## Task statement:
With the line containing "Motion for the" as the starting point, output every line of the data below through its final line, character for character.

* * * * * * *

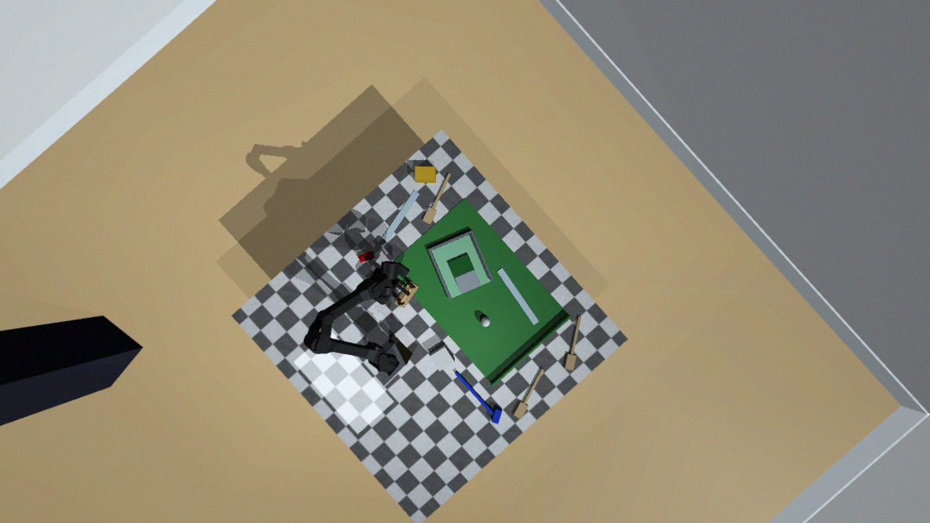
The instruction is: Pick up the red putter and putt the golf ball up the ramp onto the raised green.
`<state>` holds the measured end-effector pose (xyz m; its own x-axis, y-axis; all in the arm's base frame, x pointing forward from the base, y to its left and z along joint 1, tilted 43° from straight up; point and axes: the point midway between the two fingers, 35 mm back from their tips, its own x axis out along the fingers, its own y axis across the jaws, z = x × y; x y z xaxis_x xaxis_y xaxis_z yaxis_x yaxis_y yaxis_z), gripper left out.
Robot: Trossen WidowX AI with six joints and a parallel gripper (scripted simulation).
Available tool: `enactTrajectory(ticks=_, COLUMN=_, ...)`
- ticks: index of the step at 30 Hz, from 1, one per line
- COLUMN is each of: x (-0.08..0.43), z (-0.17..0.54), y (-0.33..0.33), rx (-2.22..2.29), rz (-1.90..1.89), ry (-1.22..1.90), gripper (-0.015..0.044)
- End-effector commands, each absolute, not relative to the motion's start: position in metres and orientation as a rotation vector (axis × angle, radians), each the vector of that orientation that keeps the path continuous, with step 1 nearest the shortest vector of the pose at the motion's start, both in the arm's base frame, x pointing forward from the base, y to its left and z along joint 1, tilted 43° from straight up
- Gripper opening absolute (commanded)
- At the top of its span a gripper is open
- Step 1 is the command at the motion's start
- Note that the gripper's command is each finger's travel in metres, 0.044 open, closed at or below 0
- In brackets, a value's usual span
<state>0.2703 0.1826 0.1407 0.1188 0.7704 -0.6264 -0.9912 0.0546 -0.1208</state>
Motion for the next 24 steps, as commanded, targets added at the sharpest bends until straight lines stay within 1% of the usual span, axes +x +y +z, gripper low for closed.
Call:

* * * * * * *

## Written solution:
Motion for the next 24 steps, as commanded, targets added at the sharpest bends until straight lines stay within 1% of the usual span, axes +x +y +z, gripper low for closed.
Call:

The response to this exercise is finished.